The boy who was ultimately charged in the case was in a car with several other kids — including the then-14-year-old son of then-mayor, now Gov. Dannel Malloy (DEMOCRAT). The role of Malloy’s son was never clear, but his simple presence made the story go viral.

Up until the phone incident, Owens said, her high school career was uneventful. She ran track, participated in cheerleading and socialized with friends.

One night her cell phone rang. “I kept getting calls,” she said, but they were from a blocked number, and she ignored them. She listened to the messages later that night and heard a barrage of vitriol.

“You better not (expletive) be there, because you might get a bullet in the back of your (expletive) head,” proclaimed one message. In another one, the caller announces he’s going to kill Owens because “you’re (expletive) poor and you’re black, OK?”
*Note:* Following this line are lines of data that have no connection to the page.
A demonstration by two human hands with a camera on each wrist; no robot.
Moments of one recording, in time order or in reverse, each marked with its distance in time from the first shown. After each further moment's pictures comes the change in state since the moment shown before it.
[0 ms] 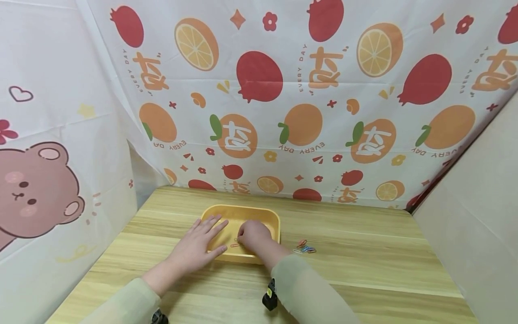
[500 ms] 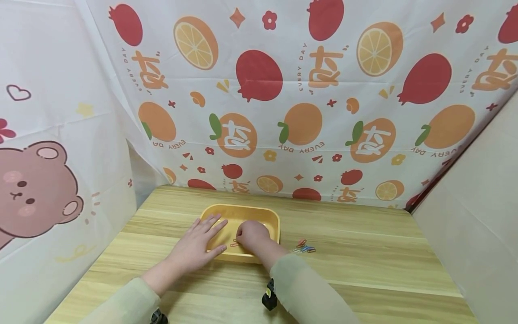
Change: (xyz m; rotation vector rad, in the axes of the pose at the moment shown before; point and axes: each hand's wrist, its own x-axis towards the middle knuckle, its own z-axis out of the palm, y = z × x) left_hand 0.000 0.002 -0.002 -0.012 0.011 0.006; right_hand 0.000 -0.004 0.001 -0.031 -0.008 0.005
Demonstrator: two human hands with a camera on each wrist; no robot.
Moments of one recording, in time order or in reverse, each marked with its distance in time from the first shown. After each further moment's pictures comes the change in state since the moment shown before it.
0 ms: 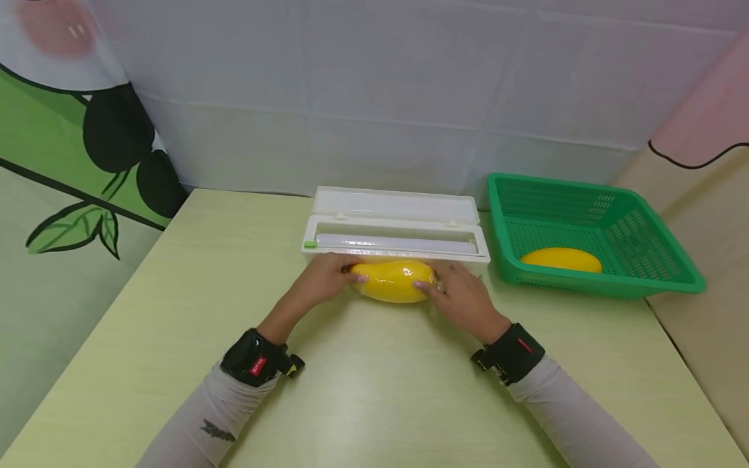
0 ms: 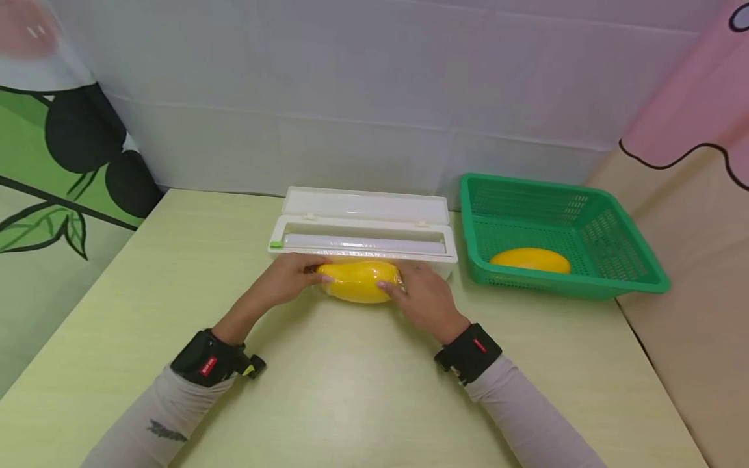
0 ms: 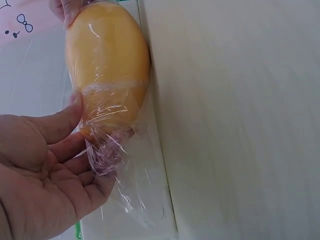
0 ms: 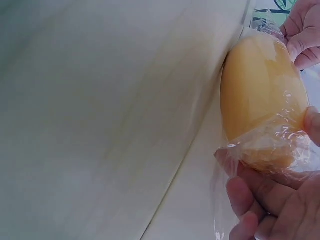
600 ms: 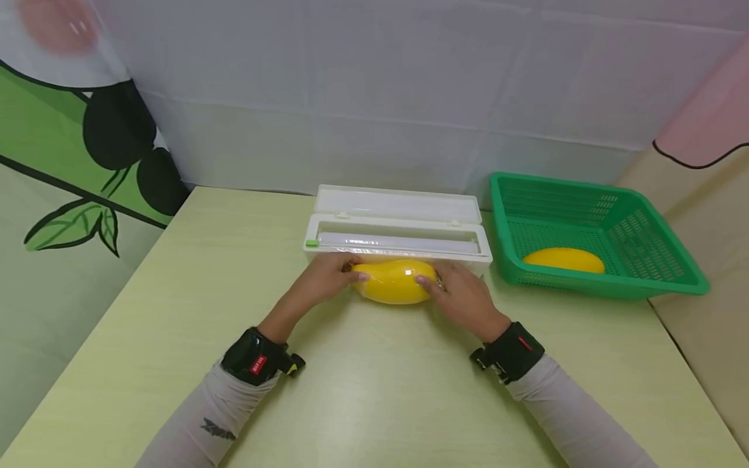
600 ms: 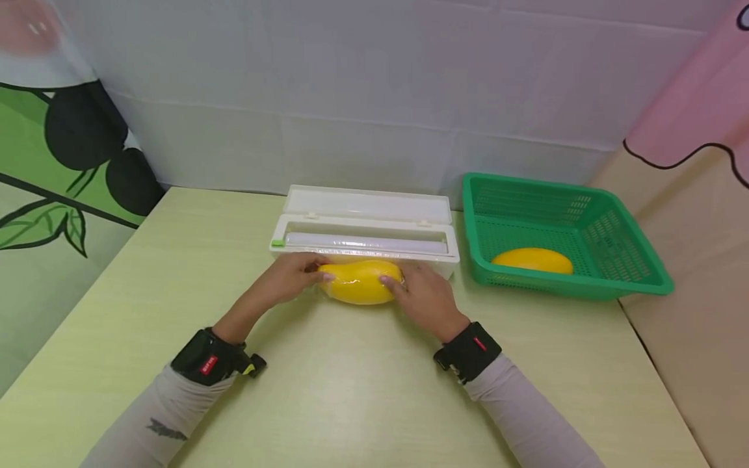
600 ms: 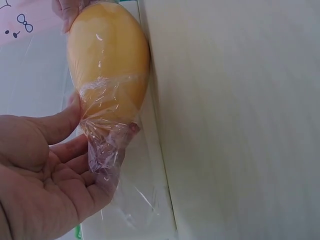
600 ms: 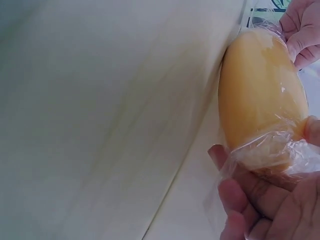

Said another: “Martin Luther King had a dream. Look at that n—-, he’s dead.”

The calls were terrifying, Owens said, but looking back they also seem really juvenile.

“The kids were largely stupid and really mean,” she said. “They probably just used everything they could think of that would hurt a black person. It’s like they went through their entire social studies curriculum.”

Owens’ family sued the Stamford Board of Education in federal court, claiming the city didn’t protect her rights. Eventually, the board paid $37,500 to settle the case.